Your Venn diagram approach reminded me of learning about how America was a "melting pot" when I was in the 2nd grade. The teacher, Miss Betagh, told all of us kids about what a good thing that was. Sixty years later, I still believe it. I wonder about the rest of my classmates... And I wonder what 2nd graders are being taught these days.

Bill Whitten's avatar

The whole “melting pot” thing was a poor metaphor. It’s more useful to to think in terms of “cultural friction”. By and large, pleasurable things like food, art, and music cross cultures easily and are not friction points. However, core values like religion or gender roles are far less flexible and more likely to be friction points. If cultures insist on trying to impose their values on others rather than accepting a live and let live/respectfully agree to disagree attitude, then compatible coexistence is impossible.

Mark Steinberg's avatar

Again this shows us that Trump/Miller/Noem will stop at nothing to achieve their nefarious aims.

Susan Linehan's avatar

I have been arguing forever the Congress needs to reconstitute immigration courts as Article 3 courts. Right now the fox is guarding the hen house. As I often mention, when ICE was simply telling judges someone had to be deported, one judge commented "we all have bosses." I have no idea whether judges in immigration court are subject to ethical rules, but that high a rejection of asylum has to mean that the judge is not actually analyzing the cases before her. Someone needs to pull her decisions (FOIA?? or easily available?) to see how she is documenting them.

Clearly getting the immigration courts into Article 3 is work that won't happen till we have a different president. Investigation into the validity of the judge's work could begin as soon as someone with investigative skills gets going.

Hubert Francis's avatar

All of this brought on by SCOTUS! There’s not sufficient conversation about it and the long term effect of its criminalization of the rule of law.

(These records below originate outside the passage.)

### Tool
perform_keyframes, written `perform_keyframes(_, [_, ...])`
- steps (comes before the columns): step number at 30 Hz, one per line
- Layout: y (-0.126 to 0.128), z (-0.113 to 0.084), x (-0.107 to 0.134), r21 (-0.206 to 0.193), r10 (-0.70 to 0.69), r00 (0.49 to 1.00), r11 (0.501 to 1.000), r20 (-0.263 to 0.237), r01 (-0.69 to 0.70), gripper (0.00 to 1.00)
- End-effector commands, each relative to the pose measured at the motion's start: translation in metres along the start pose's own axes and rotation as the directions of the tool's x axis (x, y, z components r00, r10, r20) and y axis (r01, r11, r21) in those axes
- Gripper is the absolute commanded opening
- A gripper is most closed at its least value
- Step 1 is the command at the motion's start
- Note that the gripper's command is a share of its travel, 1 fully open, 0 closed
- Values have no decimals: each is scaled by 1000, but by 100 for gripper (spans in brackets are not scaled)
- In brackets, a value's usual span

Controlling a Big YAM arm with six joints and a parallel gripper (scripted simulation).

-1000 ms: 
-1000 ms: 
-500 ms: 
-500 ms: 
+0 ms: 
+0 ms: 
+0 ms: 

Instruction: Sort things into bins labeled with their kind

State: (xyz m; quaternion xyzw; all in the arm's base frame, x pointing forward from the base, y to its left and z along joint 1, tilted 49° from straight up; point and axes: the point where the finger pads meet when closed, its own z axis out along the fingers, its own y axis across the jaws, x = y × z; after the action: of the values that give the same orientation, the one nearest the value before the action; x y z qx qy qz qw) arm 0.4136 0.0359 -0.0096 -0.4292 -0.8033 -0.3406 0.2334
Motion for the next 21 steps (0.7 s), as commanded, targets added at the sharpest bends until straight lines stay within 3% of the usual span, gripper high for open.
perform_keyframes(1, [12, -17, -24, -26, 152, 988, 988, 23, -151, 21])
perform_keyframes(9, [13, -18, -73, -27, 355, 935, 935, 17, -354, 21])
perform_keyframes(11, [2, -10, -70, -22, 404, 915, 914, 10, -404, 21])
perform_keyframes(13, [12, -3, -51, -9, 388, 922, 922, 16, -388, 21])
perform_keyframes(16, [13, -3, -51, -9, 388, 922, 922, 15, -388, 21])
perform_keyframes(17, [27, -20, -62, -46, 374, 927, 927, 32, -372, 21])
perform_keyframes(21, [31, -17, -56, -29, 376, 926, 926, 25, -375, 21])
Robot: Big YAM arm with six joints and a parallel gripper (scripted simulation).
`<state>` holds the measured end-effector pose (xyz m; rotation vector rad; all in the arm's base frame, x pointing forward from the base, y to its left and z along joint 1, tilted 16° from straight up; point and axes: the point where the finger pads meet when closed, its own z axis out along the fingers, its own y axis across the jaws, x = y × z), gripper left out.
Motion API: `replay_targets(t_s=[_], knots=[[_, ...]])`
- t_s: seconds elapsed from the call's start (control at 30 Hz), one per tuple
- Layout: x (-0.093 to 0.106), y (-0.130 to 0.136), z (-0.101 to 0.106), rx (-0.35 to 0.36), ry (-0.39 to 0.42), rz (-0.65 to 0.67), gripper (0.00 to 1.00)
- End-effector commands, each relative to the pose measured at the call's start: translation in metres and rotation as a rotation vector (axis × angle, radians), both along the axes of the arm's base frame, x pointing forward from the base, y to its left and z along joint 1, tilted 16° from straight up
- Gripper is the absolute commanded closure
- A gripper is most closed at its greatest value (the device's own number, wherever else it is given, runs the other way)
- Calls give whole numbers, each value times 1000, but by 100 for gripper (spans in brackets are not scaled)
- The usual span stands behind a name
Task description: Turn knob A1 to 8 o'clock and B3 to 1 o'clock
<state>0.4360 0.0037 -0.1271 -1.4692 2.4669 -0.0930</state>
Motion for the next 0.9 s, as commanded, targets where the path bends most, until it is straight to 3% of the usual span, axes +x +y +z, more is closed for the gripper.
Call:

Jim from New Jersey's avatar

Where is the Justice Department attorney who wants to stand on the Shoulders of Joseph N. Welsch, the Army Attorney who stood up to Senator Joseph McCarthy? To paraphrase the late Charlie Munger "we all know who is swimming naked when the tide goes out" and that describes the lawyers in the Justice Department and the lawyers of the the FBI, ICE and HS. Its easy to swear an oath to the Constitution. It is quite another to actually act on that oath. Democracy is in the streets not in the halls od Justice.

Erica DiPirro's avatar

Haitians are next too with revoking TPS and I’m sure this terrible judge will be called on to be horrific to those migrants as well.